On 3/30/2023 2:47 AM, Marco Moock wrote:
Am 29.03.2023 schrieb Mansa Musa <[email protected]>:
The above link says "We make 23.04 the BEST release we EVER had". So
what is so special about 23.04?
Ubuntu Cinnamon is an official flavour - nothing more.
I thought the next version on Ubuntu (LTS) doesn't come out until
24.04.
True, but LTS isn't better because it has longer support.
Are they saying that Cinnamon is part of Ubuntu but they will keep
their own release cadence?
The cinnamon desktop is part of Ubuntu for years.
They now only provide an ISO image with cinnamon preinstalled.
What about Support? Can people use Ubuntu forums for support or do we
still continue using Mint forums?
The OS is still Ubuntu - just another desktop is preinstalled.
They should use the Ubuntu forums.
I don't use Mint forum because some years ago I posted a very simple
question but which appeared briefly but then deleted and they banned
me.
Then ask in Usenet, they cannot ban you.
So now I only use Ubuntu and I like it very much because all
cloud providers support Ubuntu.
The virtualization technology usually supports any Linux distribution.
Even Windows 10 and 11 have Ubuntu as WSL.
WSL is very limited and different, don't expect it works the same as Ubuntu.
Have you tried it ?
[Picture]
https://i.postimg.cc/g2NhbvhH/WSLg-Ubuntu-on-W11-Home.gif
In Task Manager, you see vmmemWSL running and using about 1GB of memory.
I had LO Draw running in it yesterday, to open a Microsoft Publisher sample file.
$ dd if=/dev/zero of=/dev/null bs=1M count=1024
1024+0 records in
1024+0 records out
1073741824 bytes (1.1 GB, 1.0 GiB) copied, 0.0365727 s, 29.4 GB/s
I got the Linux version of Prime95, had it run in Torture Test Mode
under bash shell, and it managed to use fifty percent of CPU when
asked to test on six cores (6C 12T). It tested half of the system RAM,
so in terms of malloc limit, it seems to be able to use about
half of the system RAM. The reason I did that test, is to make sure
the virtualization is not limited to just one core. And it
seemed to pass that test.
From a graphics perspective, I don't think it knows what VSYNC is.
And /dev, while present, still is not an "authentic emulation".
(/dev/sda is there, but not /dev/sda1).
So some things, like gnome-disks, still don't work. But I would
say, of the things tested, it's a damn impressive piece of work.

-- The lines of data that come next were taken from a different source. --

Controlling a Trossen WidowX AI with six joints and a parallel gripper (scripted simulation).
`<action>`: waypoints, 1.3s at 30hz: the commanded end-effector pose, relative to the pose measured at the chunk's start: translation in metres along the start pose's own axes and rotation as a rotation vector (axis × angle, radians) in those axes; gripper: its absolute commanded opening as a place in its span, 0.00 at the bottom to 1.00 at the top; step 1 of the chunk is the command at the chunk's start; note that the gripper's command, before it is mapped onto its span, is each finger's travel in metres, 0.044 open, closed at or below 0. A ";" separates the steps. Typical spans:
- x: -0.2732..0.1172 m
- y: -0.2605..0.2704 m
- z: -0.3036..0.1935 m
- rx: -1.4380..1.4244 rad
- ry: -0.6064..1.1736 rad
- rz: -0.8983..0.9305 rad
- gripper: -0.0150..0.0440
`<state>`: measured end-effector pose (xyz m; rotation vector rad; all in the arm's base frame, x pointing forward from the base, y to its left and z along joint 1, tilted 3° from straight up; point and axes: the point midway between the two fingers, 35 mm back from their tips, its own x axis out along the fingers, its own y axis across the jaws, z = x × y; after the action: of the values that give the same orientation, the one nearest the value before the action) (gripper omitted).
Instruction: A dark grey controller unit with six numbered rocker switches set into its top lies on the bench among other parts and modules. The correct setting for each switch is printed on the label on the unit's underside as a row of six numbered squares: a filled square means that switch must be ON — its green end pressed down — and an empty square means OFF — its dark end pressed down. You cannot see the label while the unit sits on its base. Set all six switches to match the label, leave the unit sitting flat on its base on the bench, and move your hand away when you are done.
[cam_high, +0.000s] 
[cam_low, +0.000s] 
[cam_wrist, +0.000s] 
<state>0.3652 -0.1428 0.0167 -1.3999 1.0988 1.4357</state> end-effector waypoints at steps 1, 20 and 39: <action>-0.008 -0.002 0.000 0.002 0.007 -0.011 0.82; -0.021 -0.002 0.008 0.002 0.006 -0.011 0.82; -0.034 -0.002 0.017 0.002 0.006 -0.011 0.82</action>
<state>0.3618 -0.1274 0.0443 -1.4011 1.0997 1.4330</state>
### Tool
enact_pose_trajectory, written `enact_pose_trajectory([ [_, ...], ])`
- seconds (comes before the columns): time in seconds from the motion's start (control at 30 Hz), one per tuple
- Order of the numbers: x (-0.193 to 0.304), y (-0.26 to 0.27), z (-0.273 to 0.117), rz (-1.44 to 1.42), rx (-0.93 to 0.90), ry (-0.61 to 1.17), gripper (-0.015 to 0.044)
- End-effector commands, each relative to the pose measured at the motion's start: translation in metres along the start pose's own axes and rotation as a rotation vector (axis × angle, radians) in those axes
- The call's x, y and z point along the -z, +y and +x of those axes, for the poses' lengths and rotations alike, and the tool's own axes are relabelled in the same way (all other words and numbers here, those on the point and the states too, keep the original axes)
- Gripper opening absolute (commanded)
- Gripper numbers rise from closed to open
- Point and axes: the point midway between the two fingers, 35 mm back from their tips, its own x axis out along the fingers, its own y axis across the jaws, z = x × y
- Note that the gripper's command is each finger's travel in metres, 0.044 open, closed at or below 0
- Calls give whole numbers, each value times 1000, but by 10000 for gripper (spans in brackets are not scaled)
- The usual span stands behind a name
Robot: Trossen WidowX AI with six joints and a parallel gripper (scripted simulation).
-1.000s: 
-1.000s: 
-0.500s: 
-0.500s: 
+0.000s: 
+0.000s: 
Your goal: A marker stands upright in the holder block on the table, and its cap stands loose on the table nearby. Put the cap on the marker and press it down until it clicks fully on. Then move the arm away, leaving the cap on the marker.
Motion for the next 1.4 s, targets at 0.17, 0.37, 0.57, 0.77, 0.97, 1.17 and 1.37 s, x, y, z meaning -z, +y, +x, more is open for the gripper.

The graphics path it's using is ridiculous, but... it works.
It's using Terminal Services for the rootless windows for
things like Firefox, yet I don't think Firefox can tell it is
running over Terminal Services. That is like, remote desktop protocol.
And firefox is fooled into thinking regular Linux graphics are present.
That means all the normal graphics layers are present, plus the output
is piped over Terminal Services to the Windows desktop. The glxgears
run, the graphics look perfectly normal.
$ inxi -G
Graphics: Device-1: Microsoft driver: dxgkrnl v: N/A
Display: wayland-0 server: Microsoft Corporation X.org 1.20.13 driver: dxgkrnl resolution: 1440x900~60Hz
OpenGL: renderer: llvmpipe (LLVM 12.0.0 256 bits) v: 4.5 Mesa 21.2.6
$ glxgears
10551 frames in 5.0 seconds = 2110.035 FPS
11310 frames in 5.0 seconds = 2261.971 FPS
11309 frames in 5.0 seconds = 2261.759 FPS
X connection to :0 broken (explicit kill or server shutdown).
The graphics performance isn't exactly "flaming hot", but it does work.
Since the graphics subsystem doesn't emulate VSYNC, that's why glxgears
runs faster than 60FPS, without any additional directive to suppress VSYNC.
The graphics is only a GTX1050, so it's not a high end card.
While glxgears was running, the Windows Task Manager reports the GPU
activity level is "zero", while the CPU activity level (6C 12T) is 32 percent. So the graphics path does not appear to be accelerated. That means the CPU
was drawing the 3D image for glxgears, onto the screen (via Terminal Services).